Juno Temple – zwierz ma wrażenie, że wciąż za mało jest w świecie filmu takich aktorek – w jakiś sposób innych czy charakterystycznych. Zwierz nie odmawia Juno urody (zwierz praktycznie prawie nikomu jej nie odmawia – zwłaszcza w świecie filmu) ale ją się pamięta. Ostatnio pojawiła się w Sin City 2, Czarownicy i Rogach więc raczej wygląda na to, że zadomowiła się na dobre w kinie które ktokolwiek ogląda. Bo wiecie Kaboom czy The Brass Teapot – choć oba są doskonałymi filmami to jednak wielkiej widowni nie miały. Zwierz zawsze lubi aktorkę na ekranie i życzy jej by kariera kwitła.

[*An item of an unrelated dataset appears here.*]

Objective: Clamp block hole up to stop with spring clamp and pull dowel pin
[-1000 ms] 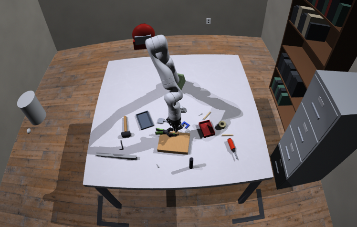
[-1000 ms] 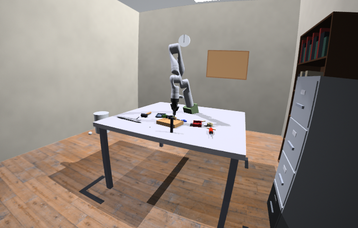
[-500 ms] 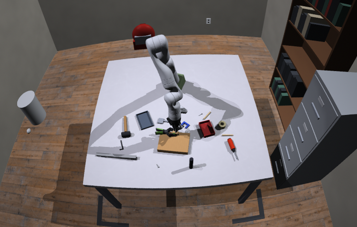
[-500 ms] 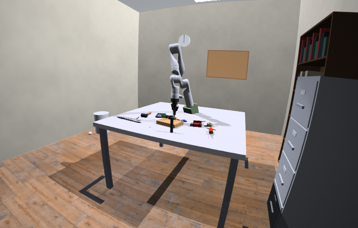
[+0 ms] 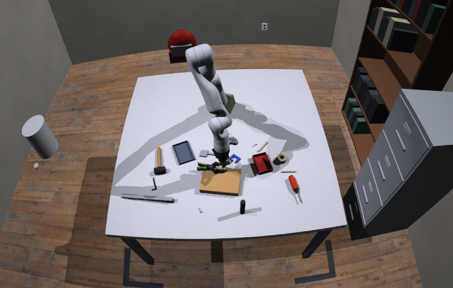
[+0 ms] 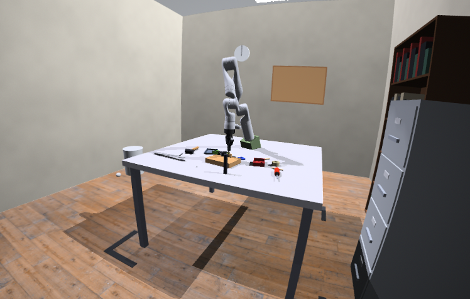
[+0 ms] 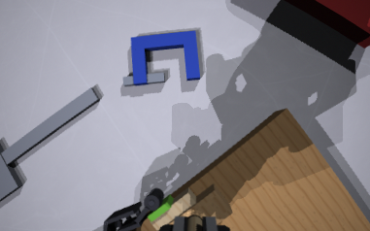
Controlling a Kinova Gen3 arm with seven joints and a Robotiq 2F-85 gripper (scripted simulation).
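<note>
My gripper is now 2 cm above the round dowel pin. Round my hand: grey t-shaped tool (13 cm behind, 7 cm to the right, 9 cm below); then wooden bench board (5 cm ahead, 2 cm to the right, 7 cm below); then wooden block (5 cm below).
</note>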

Tuppence Middleton – zwierz nie umieściłby aktorski na liście gdyby nie fakt, że pojawiła się w dwóch filmach które zwierz niedawno widział – w Grze Tajemnic na drugim planie ale w Jupiter:Intronizacja dostała większą rolę. Zwierz strasznie się męczył skąd ją zna ale potem przypomniał sobie nieszczęsnych Szpiegów w Warszawie gdzie aktorka grała i jak wszyscy w tym serialu – grała średnio. Co nie zmienia faktu, że Tuppence wypełnia zawsze obecną w Hollywood lukę na aktorki, które mogą zagrać dobrze urodzone, albo bardzo pewne siebie kobiety, które mają taką urodę, że trudno je jednoznacznie przypisać do jednych czasów. A to wcale nie jest zła fucha.
Sophie Turner – Sansa z Gry o Tron nie znalazła by się na tej liście gdyby brać pod uwagę tylko filmy w których grała ale jest na niej ze względu na filmy w których ma się pojawić. Chodzi tu przede wszystkim o informacje, że to ona zostanie nową Jean Grey w X-menach. Zdaniem zwierza to może być olbrzymi przełom, zwłaszcza że na pierwszy rzut oka wygląda to na bardzo dobrą decyzję obsadową. Do tego aktorka ma się pojawić też w opisywanych wcześniej Mary Shelly Monsters – co ponownie zapowiada się na film wokół którego będzie nieco szumu. Co ogólnie jest ciekawe bo jej bohaterka nie należy do ulubionych postaci wielbicieli książki. Tym większe brawa dla aktorki która wybiła się na tle bardzo dobre obsady.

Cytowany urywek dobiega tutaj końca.